Case 5 and Case 6: These cases will be proved in a different manner than the previous cases. Simply note that
\begin{equation}\left( \begin{array}{cc} Q_0 & R_0 \\ S_0 & T_0 \\ \end{array} \right)=M^\dagger \left(I_2\otimes \left( \begin{array}{cc} 1 & 0 \\ 0 & e^{i\tau} \\ \end{array} \right)\right)M=\left( \begin{array}{cc} A & \hat{0} \\ \hat{0} & B \\ \end{array} \right)\end{equation}
\begin{equation}\left( \begin{array}{cc} Q_1 & R_1 \\ S_1 & T_1 \\ \end{array} \right)=M^\dagger \left(\left( \begin{array}{cc} 1 & 0 \\ 0 & e^{i\tau} \\ \end{array} \right)\otimes I_2\right)M=\left( \begin{array}{cc} C & \hat{0} \\ \hat{0} & D \\ \end{array} \right) \end{equation}
for some $2\times 2$ unitary $A,B,C,D$. In both cases, it is obvious that $S_0=S_1=\hat{0}$ for all angles $\tau$. Since these clearly have determinant $0$, we are done.
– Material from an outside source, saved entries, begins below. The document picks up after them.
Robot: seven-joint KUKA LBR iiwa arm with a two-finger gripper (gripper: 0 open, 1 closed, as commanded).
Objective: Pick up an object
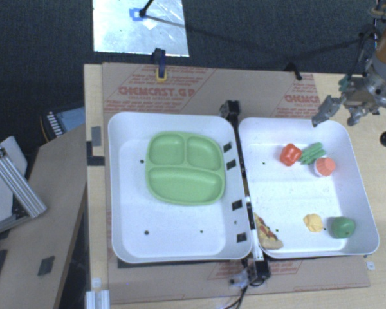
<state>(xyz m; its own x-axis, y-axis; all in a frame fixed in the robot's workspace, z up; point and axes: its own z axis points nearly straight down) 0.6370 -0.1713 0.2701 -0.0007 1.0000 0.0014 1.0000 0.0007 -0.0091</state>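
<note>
Over the cardboard-covered desk I am watching the empty, spread fingers of the grey gripper hovering beyond the right white bin's far corner, risking snagging its rim before reaching the small red toy pepper.

The arm was mostly grey metal, its wrist section rounded and pale with a dull sheen. An orange band ran across it near the top of the frame. Below that sat a blocky grey housing with darker edges. The gripper was grey as well, built of two thin angular fingers that looked darker toward their tips.
</note>
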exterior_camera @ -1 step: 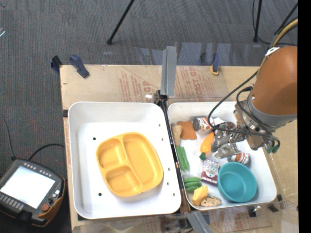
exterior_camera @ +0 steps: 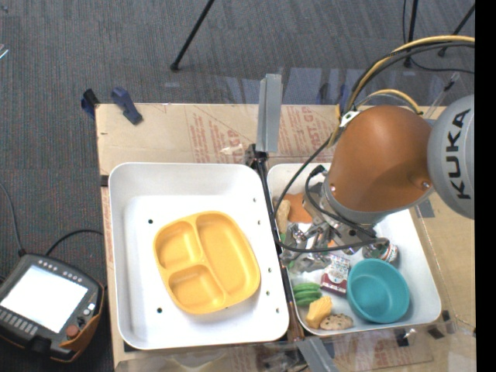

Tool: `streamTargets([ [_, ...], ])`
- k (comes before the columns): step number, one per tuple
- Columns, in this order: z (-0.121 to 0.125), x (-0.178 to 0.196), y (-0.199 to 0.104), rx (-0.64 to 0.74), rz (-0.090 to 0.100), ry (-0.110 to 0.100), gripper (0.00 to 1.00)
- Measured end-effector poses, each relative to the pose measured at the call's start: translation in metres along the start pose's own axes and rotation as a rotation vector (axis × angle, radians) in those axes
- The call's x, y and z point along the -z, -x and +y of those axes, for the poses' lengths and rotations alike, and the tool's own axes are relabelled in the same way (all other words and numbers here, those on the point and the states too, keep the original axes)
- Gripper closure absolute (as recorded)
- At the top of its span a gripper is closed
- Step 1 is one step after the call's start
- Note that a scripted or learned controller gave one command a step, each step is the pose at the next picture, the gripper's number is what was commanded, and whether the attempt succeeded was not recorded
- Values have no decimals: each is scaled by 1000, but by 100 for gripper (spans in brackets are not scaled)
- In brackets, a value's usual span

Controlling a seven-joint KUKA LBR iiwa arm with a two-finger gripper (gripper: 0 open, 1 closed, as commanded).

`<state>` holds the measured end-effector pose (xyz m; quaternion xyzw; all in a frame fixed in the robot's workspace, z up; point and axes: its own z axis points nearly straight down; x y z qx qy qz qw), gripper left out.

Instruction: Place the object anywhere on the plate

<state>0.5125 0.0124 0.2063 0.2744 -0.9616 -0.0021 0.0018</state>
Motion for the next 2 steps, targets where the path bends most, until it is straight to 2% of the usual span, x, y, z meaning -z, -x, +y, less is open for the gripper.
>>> streamTargets([
  [1,69,-21,31,106,0,-1,100],
  [2,69,-20,31,105,0,-2,0],
])
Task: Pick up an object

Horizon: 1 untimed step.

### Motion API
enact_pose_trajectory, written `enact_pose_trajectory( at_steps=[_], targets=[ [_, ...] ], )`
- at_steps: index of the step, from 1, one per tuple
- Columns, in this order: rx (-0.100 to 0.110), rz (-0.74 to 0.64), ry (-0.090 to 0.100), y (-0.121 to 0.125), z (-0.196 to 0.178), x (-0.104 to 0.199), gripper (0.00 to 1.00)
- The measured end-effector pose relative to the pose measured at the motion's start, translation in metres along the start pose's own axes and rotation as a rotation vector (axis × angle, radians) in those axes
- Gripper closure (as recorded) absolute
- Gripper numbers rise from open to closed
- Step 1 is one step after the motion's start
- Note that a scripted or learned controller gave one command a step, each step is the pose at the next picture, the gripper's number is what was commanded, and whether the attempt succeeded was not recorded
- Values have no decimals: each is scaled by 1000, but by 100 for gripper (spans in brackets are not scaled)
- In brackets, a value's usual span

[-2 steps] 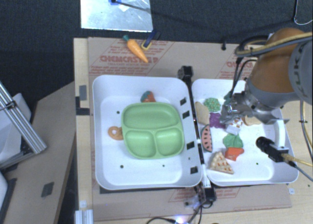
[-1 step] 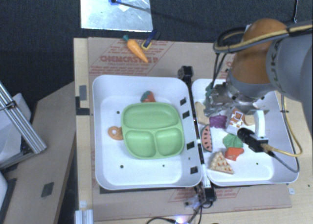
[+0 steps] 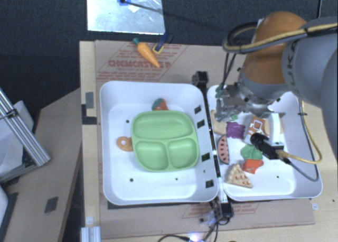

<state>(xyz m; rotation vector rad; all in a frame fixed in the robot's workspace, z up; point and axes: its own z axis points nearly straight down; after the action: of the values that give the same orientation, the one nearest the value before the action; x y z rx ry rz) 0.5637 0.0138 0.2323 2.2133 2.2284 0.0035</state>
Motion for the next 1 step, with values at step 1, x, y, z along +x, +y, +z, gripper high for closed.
enact_pose_trajectory(
  at_steps=[1],
  targets=[
    [0,1,-1,4,0,0,100]
  ],
)
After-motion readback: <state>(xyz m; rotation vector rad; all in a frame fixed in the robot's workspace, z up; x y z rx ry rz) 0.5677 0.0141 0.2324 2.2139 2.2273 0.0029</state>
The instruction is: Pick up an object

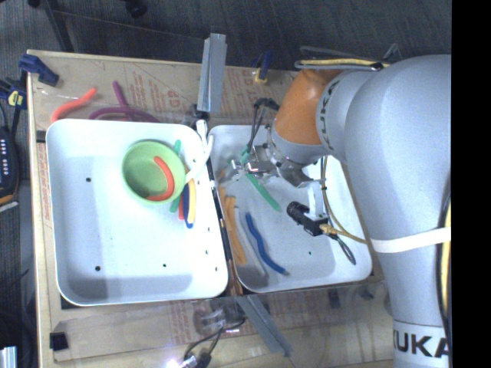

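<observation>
The gripper is low in the upper left part of the right bin. I cannot tell how its grip stands. A green stick begins near it; its long axis runs toward the lower right. Below, a blue curved strip points the same way. The left bin has a green bowl.
</observation>
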Controlling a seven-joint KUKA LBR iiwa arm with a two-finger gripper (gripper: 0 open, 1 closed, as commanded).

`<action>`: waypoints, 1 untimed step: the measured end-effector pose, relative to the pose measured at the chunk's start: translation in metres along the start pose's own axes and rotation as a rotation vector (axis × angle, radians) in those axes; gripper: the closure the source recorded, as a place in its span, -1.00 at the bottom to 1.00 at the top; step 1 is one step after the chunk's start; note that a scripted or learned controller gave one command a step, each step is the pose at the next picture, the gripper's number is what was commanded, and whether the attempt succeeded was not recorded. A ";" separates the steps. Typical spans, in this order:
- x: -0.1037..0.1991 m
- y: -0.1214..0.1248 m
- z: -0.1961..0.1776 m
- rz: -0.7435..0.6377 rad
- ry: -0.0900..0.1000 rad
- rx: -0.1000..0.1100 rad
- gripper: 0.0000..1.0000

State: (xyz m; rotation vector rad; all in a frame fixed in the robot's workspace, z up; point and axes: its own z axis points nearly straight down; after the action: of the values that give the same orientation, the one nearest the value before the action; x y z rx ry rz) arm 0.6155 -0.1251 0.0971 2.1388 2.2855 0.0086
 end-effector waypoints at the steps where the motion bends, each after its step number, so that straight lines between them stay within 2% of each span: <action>1: 0.000 -0.002 -0.009 -0.002 0.000 0.009 1.00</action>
State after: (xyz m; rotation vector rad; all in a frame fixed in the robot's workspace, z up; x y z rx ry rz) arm 0.6138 -0.1256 0.1059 2.1407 2.2923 -0.0015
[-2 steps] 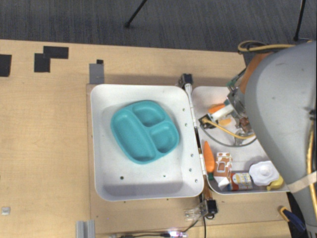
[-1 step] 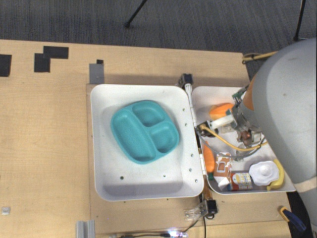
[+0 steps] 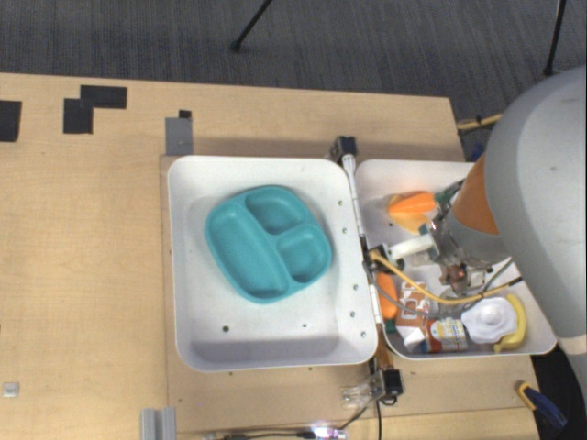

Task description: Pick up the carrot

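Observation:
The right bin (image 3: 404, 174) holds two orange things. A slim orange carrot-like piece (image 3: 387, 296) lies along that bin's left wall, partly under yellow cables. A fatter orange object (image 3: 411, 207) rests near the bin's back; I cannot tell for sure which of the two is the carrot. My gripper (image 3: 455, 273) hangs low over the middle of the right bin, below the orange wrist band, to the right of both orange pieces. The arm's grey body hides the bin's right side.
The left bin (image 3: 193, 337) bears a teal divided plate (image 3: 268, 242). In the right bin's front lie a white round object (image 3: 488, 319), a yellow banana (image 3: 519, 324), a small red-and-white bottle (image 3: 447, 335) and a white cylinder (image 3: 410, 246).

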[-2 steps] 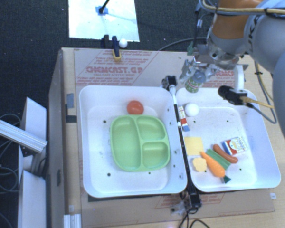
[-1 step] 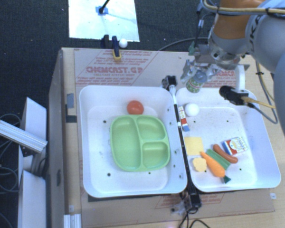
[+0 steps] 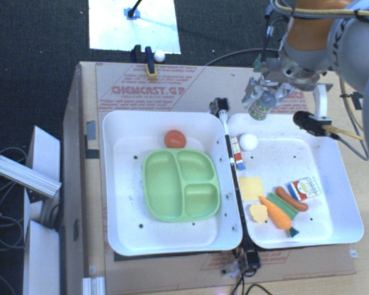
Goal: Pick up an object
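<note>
My gripper hangs over the back left corner of the right bin, shut on a small green-and-white can that shows between and below its fingers. Lying in the right bin are a white ball, a yellow cheese slice, a carrot, a sausage, a small carton and a yellow chunk. The left bin holds a red tomato and a green divided plate.
A white-and-red tube lies along the wall between the bins. A black fitting juts over the right bin's back edge beside the arm. Cardboard lies behind the bins, with a small clamp on it.
</note>
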Controlling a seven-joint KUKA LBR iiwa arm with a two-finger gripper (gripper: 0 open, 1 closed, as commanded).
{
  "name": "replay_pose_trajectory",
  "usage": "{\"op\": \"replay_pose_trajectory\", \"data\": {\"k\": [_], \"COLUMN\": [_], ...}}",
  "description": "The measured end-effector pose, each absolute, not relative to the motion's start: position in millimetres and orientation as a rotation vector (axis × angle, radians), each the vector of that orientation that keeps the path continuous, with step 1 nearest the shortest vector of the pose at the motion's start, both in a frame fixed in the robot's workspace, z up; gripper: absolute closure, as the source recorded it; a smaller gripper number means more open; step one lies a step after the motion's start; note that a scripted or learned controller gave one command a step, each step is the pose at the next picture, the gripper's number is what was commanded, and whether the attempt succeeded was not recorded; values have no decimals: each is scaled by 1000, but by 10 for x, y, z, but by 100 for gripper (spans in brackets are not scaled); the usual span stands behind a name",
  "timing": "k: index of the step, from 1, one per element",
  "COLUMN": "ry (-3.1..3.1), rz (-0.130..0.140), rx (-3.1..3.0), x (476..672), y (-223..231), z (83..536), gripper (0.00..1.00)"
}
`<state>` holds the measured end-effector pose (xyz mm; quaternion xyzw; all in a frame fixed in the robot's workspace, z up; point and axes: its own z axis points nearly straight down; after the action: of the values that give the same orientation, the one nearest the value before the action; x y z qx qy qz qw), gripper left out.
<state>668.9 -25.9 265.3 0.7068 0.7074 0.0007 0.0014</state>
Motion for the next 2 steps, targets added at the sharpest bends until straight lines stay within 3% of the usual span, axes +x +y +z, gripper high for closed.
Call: {"op": "replay_pose_trajectory", "data": {"k": [2], "ry": [2224], "rz": [2], "rx": [2216], "x": [6689], "y": [-161], "z": [2669], "gripper": [100]}}
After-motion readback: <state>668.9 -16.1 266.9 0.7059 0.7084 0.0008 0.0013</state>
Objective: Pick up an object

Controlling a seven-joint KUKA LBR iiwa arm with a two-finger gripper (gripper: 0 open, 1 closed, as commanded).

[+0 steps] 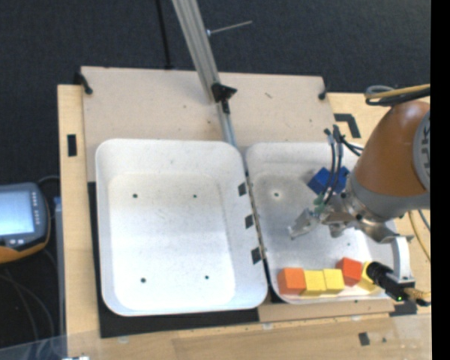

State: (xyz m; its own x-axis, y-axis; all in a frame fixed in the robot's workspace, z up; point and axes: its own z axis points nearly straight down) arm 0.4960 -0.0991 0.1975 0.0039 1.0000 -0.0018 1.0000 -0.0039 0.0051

Having completed our casework, we may now begin the final portion of the proof. Let $M$ be an arbitrary $4\times 4$ unitary matrix. From our casework above, we know there exists a non-trivial matrix $U$ such that either $S_0$ or $S_1$ is non-invertible. Assume it is $S_0$ (the logic is exactly the same in the case of $S_1$). Then by definition there exists $\alpha,\beta\in\mathbb{C}$ such that
\begin{equation} S_0\left( \begin{array}{cc} \alpha \\ \beta \\ \end{array} \right)=\left( \begin{array}{cc} 0 \\ 0 \\ \end{array} \right) \end{equation}
and that $|\alpha|^2+|\beta|^2=1$. Then we have that
\begin{equation}M^\dagger (U\otimes I_2)M\left( \begin{array}{cccc} \alpha\\ \beta\\ 0 \\ 0 \\ \end{array} \right)=\left( \begin{array}{cc} Q_0& R_0 \\ S_0& T_0 \\ \end{array} \right)\left( \begin{array}{cccc} \alpha\\ \beta\\ 0 \\ 0 \\ \end{array} \right) \end{equation}
However, from our definition of $\alpha$ and $\beta$, this simplifies to
\begin{equation} = \left( \begin{array}{cccc} \tau\\ \delta\\ 0 \\ 0 \\ \end{array} \right)\end{equation}
for some $\tau,\delta\in\mathbb{C}$.